WHAT THE TASK REQUIRES — Look through the entries below for the string "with", and copy each line where it is found.

─── SUPPLIED DATA

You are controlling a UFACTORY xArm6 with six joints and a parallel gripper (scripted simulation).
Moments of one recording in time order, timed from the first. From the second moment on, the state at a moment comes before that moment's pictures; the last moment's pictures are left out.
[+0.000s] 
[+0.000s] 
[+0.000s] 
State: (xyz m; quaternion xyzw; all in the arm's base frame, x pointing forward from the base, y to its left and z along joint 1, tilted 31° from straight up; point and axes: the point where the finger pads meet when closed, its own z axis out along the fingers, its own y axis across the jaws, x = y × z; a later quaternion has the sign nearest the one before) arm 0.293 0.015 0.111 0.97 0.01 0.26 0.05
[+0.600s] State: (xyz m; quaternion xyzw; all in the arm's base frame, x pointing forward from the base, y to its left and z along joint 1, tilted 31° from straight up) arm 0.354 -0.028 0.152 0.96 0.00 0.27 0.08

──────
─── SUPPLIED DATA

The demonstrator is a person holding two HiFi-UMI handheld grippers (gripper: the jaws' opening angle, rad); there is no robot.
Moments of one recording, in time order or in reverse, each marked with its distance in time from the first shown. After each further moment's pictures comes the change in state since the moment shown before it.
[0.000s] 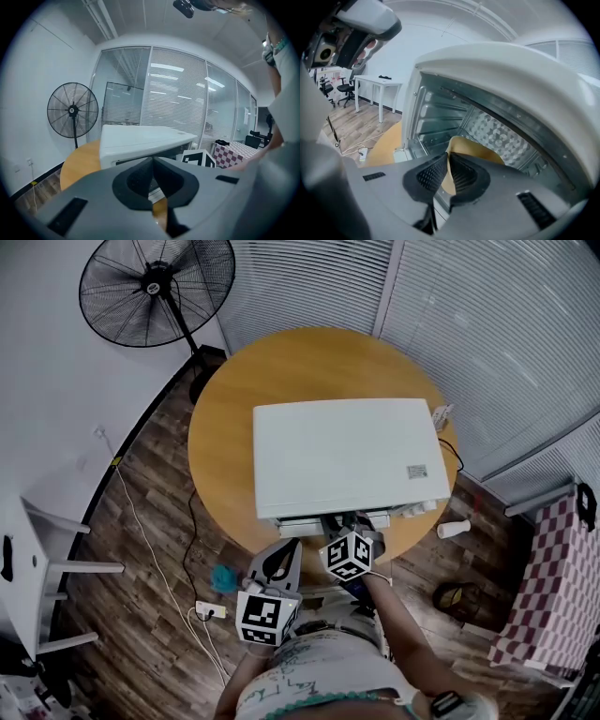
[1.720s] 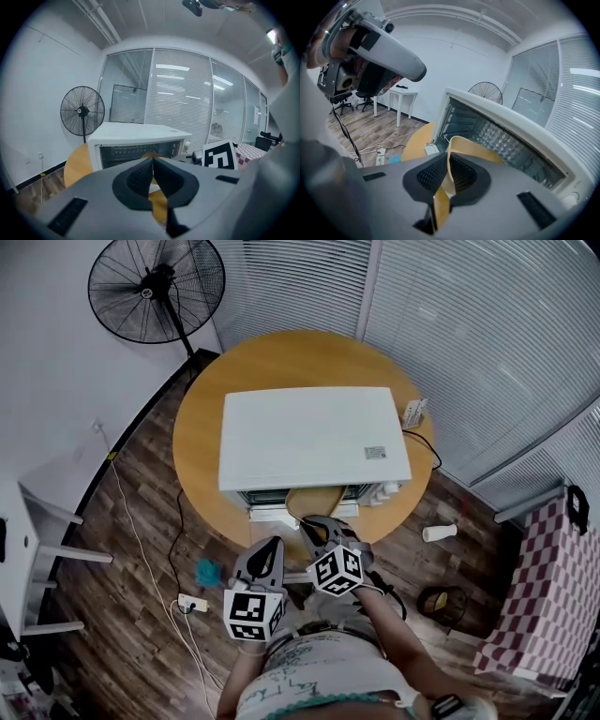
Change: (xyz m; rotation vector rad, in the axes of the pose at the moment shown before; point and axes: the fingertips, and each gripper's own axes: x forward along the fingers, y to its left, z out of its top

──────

TASK RESULT —
You are controlling a UFACTORY xArm6 with six joints and a parallel gripper (scripted simulation).
Moments of one recording, in time order or in reverse, each marked with its distance in time from the first shown. After each further moment's pictures comes the change in state since the moment shown before it.

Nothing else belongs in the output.